Z Gastroenterol 2008; 46 - P327
DOI: 10.1055/s-0028-1089702

Differentielle Expression G-Protein gekoppelter Rezeptoren beim lymphogen metastasierten Magenkarzinom

E Simon 1, U Ungethüm 2, RJ Kuban 2, U Neumann 3, MPA Ebert 4, C Röcken 1
  • 1Charité Universitätsmedizin Berlin, Institut für Pathologie, Berlin, Germany
  • 2Charité Universitätsmedizin Berlin, Labor für funktionelle Genomforschung, Berlin, Germany
  • 3Charité Universitätsmedizin Berlin, Klinik für Allgemein-, Visceral- und Transplantationschirurgie, Campus Virchow Klinikum, Berlin, Germany
  • 4Technische Universität München, Klinikum rechts der Isar, München, Germany

Einleitung: Das Magenkarzinom hat eine schlechte Prognose und stellt eine der häufigsten tumorbedingten Todesursachen weltweit dar. Der Großteil kann nur palliativ reseziert und/oder chemotherapeutisch behandelt werden. Die Suche nach neuen Therapietargets ist weiterhin von großer Bedeutung.
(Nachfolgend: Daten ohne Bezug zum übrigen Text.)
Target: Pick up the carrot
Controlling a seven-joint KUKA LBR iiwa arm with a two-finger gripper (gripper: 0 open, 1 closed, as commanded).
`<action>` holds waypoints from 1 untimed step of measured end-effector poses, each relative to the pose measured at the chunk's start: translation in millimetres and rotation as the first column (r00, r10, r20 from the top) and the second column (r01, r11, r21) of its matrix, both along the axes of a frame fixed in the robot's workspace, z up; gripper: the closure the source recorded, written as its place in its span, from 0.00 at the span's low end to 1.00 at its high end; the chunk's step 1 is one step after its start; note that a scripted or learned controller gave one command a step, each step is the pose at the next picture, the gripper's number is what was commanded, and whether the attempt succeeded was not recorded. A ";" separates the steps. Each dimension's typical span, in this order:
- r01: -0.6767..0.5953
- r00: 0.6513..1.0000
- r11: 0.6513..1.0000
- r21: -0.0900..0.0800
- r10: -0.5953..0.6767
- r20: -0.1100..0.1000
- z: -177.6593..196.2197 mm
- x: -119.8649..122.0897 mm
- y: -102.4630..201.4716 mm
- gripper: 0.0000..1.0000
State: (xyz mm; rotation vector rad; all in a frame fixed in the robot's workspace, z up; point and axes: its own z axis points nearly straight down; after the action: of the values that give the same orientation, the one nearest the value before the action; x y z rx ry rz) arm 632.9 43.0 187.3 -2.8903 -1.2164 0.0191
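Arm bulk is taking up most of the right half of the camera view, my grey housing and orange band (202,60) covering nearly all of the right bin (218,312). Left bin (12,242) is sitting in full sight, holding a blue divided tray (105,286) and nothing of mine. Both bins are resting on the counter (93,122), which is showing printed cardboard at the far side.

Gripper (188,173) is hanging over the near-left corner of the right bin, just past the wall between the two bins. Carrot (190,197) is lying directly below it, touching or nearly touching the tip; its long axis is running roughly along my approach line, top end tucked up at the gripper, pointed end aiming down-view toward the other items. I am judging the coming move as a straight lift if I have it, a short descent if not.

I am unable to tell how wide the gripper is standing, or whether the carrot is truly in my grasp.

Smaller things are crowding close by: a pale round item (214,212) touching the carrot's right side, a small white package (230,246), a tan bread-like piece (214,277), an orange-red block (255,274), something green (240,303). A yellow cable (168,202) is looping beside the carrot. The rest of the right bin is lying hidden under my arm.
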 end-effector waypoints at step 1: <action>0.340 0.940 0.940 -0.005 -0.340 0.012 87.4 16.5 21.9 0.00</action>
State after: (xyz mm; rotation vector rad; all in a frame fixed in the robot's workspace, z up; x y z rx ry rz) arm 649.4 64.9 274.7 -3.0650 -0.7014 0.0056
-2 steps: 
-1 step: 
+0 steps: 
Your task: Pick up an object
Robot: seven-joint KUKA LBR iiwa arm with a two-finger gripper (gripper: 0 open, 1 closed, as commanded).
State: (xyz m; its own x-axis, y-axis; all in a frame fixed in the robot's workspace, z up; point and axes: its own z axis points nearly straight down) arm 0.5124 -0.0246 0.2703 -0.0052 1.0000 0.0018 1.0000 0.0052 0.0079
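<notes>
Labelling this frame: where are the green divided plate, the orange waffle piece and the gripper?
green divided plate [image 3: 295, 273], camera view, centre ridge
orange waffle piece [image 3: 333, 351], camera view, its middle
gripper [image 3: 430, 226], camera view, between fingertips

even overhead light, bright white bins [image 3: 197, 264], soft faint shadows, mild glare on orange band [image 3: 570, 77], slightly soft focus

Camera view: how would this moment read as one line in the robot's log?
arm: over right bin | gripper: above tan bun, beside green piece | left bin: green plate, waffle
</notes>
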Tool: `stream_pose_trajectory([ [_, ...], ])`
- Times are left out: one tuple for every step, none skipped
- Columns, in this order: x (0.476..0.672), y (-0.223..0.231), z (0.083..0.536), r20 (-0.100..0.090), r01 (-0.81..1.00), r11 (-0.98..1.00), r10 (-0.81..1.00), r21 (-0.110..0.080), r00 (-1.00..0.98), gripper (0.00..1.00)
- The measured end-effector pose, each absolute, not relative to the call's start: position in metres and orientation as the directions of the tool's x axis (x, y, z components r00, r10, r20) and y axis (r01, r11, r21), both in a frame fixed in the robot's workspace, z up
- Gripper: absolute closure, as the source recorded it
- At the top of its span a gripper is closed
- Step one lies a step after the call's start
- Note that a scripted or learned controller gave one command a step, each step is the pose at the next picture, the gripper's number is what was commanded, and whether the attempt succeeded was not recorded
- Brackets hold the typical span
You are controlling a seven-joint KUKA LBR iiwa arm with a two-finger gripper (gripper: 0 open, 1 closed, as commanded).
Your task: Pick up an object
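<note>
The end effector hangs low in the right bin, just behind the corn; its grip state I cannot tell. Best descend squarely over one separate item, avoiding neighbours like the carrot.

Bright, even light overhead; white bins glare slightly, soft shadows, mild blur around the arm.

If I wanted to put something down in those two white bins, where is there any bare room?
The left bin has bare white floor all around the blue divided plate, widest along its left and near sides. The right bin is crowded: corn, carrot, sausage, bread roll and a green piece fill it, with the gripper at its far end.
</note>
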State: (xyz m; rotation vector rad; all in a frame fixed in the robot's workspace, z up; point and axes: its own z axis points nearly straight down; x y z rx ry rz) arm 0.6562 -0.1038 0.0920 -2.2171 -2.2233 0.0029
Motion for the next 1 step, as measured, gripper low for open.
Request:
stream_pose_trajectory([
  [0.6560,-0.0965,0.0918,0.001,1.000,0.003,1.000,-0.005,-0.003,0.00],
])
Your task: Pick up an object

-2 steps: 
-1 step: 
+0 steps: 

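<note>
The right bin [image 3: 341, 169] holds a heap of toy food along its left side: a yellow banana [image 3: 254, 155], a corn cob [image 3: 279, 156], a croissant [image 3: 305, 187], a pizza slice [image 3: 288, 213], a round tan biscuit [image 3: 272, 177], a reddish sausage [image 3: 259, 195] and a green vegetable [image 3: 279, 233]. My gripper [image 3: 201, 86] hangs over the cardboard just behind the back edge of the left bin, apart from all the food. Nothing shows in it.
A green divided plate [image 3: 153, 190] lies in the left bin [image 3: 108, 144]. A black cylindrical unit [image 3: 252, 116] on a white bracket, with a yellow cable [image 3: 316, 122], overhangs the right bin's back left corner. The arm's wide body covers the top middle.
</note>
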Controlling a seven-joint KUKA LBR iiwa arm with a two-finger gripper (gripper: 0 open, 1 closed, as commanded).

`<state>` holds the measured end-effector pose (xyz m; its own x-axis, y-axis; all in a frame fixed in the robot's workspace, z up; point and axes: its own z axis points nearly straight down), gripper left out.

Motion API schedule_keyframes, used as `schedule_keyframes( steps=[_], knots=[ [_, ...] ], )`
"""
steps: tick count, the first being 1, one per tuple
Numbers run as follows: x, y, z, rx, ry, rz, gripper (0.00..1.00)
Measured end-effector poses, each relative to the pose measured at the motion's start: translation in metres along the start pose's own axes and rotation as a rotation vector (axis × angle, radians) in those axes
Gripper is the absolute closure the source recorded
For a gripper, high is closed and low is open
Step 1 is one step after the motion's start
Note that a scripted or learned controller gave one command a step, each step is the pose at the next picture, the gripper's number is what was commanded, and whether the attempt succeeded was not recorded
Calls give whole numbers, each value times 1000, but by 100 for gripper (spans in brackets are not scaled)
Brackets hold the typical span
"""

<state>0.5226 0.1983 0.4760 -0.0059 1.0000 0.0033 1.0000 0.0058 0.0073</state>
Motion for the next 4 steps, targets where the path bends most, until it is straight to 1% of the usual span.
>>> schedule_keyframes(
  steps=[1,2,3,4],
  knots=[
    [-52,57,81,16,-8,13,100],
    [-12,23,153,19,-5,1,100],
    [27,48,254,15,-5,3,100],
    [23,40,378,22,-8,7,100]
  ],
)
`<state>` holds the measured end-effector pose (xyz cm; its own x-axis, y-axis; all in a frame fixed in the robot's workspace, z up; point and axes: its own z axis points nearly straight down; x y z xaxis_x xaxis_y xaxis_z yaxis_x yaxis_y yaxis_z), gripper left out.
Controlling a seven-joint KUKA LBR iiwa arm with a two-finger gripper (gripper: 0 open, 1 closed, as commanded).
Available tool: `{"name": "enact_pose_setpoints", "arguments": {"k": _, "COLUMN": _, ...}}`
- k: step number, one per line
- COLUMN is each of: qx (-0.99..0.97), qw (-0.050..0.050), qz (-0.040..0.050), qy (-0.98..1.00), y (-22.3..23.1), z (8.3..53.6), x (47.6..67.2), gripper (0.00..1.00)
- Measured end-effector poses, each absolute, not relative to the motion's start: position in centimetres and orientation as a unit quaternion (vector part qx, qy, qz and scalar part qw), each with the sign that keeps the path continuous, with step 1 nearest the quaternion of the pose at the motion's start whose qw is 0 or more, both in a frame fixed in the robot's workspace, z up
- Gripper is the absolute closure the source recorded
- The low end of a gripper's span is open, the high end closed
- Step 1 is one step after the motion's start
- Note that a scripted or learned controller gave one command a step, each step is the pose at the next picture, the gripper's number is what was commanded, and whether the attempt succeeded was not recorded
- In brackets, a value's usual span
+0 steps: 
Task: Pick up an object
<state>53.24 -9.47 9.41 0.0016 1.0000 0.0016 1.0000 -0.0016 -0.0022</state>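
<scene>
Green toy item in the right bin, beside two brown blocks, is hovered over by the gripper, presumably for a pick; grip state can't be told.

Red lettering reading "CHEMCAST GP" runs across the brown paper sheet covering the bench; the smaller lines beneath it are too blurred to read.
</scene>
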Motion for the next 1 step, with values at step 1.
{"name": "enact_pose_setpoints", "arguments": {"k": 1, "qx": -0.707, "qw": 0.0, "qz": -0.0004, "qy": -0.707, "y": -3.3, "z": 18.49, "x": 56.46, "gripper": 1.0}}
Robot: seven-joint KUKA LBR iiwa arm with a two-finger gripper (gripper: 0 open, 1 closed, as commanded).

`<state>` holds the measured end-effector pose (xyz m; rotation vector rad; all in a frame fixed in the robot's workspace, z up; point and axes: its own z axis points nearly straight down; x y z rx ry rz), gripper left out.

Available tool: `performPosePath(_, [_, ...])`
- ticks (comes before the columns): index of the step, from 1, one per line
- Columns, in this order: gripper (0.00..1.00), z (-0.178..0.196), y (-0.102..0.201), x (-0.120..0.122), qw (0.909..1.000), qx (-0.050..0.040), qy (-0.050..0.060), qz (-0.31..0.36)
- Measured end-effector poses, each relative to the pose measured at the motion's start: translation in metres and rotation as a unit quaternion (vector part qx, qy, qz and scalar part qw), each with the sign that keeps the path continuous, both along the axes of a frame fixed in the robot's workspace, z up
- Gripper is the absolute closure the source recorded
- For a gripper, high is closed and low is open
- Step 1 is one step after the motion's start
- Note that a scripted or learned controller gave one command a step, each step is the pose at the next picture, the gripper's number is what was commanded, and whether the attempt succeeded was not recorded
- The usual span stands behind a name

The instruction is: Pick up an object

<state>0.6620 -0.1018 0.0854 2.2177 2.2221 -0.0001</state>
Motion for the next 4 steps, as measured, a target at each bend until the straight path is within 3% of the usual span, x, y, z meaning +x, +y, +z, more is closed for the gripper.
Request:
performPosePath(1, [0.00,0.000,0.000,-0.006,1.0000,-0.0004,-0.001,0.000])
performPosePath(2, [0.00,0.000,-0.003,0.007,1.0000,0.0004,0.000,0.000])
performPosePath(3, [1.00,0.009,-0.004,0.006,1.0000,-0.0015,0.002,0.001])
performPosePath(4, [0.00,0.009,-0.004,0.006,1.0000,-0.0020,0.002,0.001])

Hier sind insbesondere G-Protein gekoppelte Rezeptoren (GPCR) interessant, weil sie die größte Gruppe membranständiger Moleküle des Menschen darstellen und einen reichhaltigen Fundus potentieller Targets bieten: 30% aller in der Humanmedizin eingesetzten Medikamente richten sich gegen GPCRs.

Ziele: Systematische Suche nach differentiell exprimierten GPCRs in lymphogen metastasierten Magenkarzinomen.

Methodik: Gesamt-RNA wurde aus kryokonserviertem Tumorgewebe von sechs Patienten mit einem Magenkarzinom vom intestinalen Typ des distalen Magens (3 mit und 3 ohne Lymphknotenmetastasen; Studienkollektiv) isoliert, amplifiziert und markiert. cRNA wurde auf sechs Affymetrix GeneChip® Human Genome U133 Plus 2.0 Arrays hybridisiert. Die bioinformatische Auswertung der Arraydaten erfolgte mit dem Data Mining Tool 3.0 (Affymetrix) und der GeneSpring 7.2 Software. Tumorproben von 43 Patienten mit Magenkarzinomen vom intestinalen Typ (15 mit [N=1] und 28 ohne [N0] Lymphknotenmetastasen) dienten als Validierungskollektiv. Die Validierung erfolgt auf transkriptioneller Ebene mit der qualitativen PCR und der real-time RT-PCR.

Ergebnis: Insgesamt fanden sich 334 differentiell exprimierte Gene die nodalpositive von nodalnegativen Magenkarzinomen unterscheiden. Anschließend wurde gezielt nach den differentiell exprimierten GPCR-Genen gesucht und 20 GPCRs identifiziert, die einen „fold change“ Faktor größer als 1.7 aufweisen. Bei einer in silico-Plausibilitätsprüfung konnten mehrere GPCRs dem Metastasierungsprozess maligner Tumoren zugeordnet werden. Die laufenden Validierungsstudien an einem unabhängigen Kollektiv von 43 Magenkarzinompatienten bestätigten bislang die differentielle Expression von FPR1, DARC und PDGFRL.

Schlussfolgerung: Die systematische Suche nach differentiell exprimierten GPCRs hat 20 potentielle, bislang für das metastasierte Magenkarzinom nicht beschriebene Targets identifiziert, die in laufenden Studien an einem unabhängigen Kollektiv validiert werden.